US Fleet Forces Command cites need for increased cyber readiness focus
The US Navy's Maintenance Operations Center, shown here, provides maintenance data, which the service wants to use to create AI tools to improve performance. (Janes/Michael Fabey)
While US Fleet Forces Command will continue to focus on overall readiness, there will be additional attention paid to cyber and space system readiness, according to Admiral Karl Thomas, the command's new commander.
“We often overlook all the information systems that are so important in today's fight,” Adm Thomas told reporters on 1 December shortly after he officially took command of US Fleet Forces Command aboard aircraft carrier USS Harry S Truman in Norfolk, Virginia.
“We don't fight where we can see each other today,” Adm Thomas noted. “We fight over the horizon.”
US forces need a reliable “ability to communicate, provide tactical [data], [and] provide long-range fires, [and they] have to provide targeting for long-range fires,” Adm Thomas said.
To do this, forces need to ensure the “entire spectrum for today's fight”, he added. “That's a really important aspect.”
He said cyber and space readiness are becoming tactically important “like never before” in learning “how to understand the battlespace”.

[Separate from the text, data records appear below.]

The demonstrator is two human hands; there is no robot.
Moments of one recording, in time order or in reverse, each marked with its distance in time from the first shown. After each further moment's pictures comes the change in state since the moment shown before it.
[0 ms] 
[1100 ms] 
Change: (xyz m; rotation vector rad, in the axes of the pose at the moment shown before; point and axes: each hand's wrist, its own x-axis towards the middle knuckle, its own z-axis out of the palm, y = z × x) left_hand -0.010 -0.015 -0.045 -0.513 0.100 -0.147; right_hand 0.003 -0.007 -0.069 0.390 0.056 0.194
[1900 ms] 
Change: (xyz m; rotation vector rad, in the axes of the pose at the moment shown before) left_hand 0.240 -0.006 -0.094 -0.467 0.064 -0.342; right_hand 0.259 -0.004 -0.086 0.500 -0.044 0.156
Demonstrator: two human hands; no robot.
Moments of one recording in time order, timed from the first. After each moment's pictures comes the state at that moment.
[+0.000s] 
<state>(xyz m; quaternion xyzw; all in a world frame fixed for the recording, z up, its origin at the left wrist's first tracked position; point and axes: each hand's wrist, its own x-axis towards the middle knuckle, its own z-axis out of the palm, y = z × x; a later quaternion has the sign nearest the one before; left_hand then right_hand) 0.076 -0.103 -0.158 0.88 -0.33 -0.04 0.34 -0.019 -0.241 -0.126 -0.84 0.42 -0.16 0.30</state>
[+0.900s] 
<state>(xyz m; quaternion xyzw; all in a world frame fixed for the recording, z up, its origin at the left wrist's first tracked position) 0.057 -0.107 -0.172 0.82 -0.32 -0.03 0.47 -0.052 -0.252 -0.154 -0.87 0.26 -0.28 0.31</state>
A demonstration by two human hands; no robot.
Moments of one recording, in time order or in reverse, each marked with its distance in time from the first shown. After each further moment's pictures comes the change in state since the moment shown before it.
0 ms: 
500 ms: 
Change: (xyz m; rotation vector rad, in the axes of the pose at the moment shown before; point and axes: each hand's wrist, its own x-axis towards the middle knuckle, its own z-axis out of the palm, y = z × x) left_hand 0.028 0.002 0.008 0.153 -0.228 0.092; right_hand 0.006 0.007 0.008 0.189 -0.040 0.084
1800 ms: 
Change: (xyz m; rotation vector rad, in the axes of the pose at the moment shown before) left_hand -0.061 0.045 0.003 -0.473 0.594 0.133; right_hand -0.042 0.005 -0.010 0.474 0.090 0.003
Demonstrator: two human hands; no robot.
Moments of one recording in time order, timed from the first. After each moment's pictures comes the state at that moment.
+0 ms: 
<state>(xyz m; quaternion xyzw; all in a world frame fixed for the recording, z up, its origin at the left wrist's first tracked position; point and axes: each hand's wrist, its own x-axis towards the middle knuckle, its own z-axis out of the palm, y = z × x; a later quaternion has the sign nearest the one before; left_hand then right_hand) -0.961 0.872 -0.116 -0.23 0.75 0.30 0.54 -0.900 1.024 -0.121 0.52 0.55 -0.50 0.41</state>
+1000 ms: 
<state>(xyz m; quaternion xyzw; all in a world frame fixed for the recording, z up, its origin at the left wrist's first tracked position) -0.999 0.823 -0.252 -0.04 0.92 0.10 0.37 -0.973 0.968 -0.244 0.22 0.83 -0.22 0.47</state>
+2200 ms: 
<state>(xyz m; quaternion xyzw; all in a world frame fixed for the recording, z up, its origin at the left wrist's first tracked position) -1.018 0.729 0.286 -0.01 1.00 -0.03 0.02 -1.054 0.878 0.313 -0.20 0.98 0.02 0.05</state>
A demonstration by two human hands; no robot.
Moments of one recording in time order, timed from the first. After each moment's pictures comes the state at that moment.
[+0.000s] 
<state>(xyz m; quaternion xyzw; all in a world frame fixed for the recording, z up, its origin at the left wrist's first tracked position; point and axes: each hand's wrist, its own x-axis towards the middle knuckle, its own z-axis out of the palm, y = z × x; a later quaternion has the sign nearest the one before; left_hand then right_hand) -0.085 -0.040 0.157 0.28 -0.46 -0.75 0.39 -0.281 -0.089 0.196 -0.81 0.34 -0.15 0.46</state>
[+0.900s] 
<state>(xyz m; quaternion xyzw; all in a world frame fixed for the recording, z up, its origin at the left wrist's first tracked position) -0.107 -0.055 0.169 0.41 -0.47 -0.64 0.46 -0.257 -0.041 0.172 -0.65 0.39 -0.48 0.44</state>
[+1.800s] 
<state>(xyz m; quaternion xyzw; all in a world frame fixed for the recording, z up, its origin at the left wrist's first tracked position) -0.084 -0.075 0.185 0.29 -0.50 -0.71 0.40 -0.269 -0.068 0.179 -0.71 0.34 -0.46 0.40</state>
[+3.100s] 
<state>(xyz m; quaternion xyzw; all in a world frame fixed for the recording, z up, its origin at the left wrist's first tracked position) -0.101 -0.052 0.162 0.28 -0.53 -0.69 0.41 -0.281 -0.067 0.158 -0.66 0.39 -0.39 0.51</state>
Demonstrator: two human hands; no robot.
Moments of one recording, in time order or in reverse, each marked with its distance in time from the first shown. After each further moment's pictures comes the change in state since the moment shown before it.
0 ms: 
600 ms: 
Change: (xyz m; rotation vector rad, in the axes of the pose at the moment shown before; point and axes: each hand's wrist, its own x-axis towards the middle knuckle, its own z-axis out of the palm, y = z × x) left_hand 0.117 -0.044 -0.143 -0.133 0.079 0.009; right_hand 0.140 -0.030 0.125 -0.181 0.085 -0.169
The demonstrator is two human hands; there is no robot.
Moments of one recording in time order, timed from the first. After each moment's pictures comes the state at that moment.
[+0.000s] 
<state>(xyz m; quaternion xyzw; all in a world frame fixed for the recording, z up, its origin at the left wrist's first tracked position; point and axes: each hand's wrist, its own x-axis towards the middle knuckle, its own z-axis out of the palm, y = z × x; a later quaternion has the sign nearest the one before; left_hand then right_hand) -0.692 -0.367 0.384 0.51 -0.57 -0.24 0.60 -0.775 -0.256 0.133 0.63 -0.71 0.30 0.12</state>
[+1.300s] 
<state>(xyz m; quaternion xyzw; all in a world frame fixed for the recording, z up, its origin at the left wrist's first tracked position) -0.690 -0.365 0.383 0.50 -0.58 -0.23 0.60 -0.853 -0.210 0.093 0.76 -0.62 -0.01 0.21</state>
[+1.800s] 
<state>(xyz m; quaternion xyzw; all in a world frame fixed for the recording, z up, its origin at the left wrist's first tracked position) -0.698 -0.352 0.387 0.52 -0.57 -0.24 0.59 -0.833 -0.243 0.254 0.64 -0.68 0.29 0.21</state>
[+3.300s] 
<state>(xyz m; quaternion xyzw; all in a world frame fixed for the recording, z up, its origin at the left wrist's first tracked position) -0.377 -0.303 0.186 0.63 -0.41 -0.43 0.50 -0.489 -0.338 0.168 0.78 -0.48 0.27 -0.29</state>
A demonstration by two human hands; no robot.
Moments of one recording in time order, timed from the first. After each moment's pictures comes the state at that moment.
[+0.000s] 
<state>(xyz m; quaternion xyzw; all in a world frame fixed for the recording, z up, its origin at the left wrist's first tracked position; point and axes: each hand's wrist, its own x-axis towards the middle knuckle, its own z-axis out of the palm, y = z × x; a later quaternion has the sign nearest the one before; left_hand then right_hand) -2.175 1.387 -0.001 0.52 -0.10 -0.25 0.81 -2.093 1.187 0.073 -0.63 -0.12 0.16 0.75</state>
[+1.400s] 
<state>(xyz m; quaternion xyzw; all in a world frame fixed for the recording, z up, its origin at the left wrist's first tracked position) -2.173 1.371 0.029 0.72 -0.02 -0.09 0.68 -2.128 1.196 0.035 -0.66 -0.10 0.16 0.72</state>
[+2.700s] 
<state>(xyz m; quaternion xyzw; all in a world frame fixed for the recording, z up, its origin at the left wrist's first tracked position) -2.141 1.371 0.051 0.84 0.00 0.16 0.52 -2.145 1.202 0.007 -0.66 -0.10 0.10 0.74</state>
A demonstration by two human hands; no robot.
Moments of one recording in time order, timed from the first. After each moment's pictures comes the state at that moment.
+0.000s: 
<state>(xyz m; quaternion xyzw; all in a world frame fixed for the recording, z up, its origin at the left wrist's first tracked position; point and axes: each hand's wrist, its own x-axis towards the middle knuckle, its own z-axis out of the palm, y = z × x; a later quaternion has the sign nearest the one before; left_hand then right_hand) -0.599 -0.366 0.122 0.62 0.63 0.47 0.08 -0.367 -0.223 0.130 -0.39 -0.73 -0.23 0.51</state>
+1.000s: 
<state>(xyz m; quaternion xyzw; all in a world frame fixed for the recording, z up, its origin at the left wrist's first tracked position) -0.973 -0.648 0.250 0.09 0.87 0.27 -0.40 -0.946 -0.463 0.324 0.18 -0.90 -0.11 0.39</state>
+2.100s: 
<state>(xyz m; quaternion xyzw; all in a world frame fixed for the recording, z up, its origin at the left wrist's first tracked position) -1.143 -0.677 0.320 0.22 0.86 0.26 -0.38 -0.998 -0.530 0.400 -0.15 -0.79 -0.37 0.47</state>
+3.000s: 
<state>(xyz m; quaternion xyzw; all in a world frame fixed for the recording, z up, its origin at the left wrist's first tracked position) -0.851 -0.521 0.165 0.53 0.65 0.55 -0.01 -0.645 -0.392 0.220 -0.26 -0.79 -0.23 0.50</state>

The United States is deploying increasingly more sensors, Adm Thomas said, adding, “how we are stitching those sensors together is critically important”.
Adm Thomas said modern tactical warfare depends on “sensing the battlespace”, as well as using the information from that sensing in an efficient manner via technology such as artificial intelligence (AI).
Reliable data
However, he added, “AI is only as good as the data.”
If the data feeding into AI is corrupt, then so will any kind of analysis used for domain awareness, according to the new commander of US Fleet Forces Command.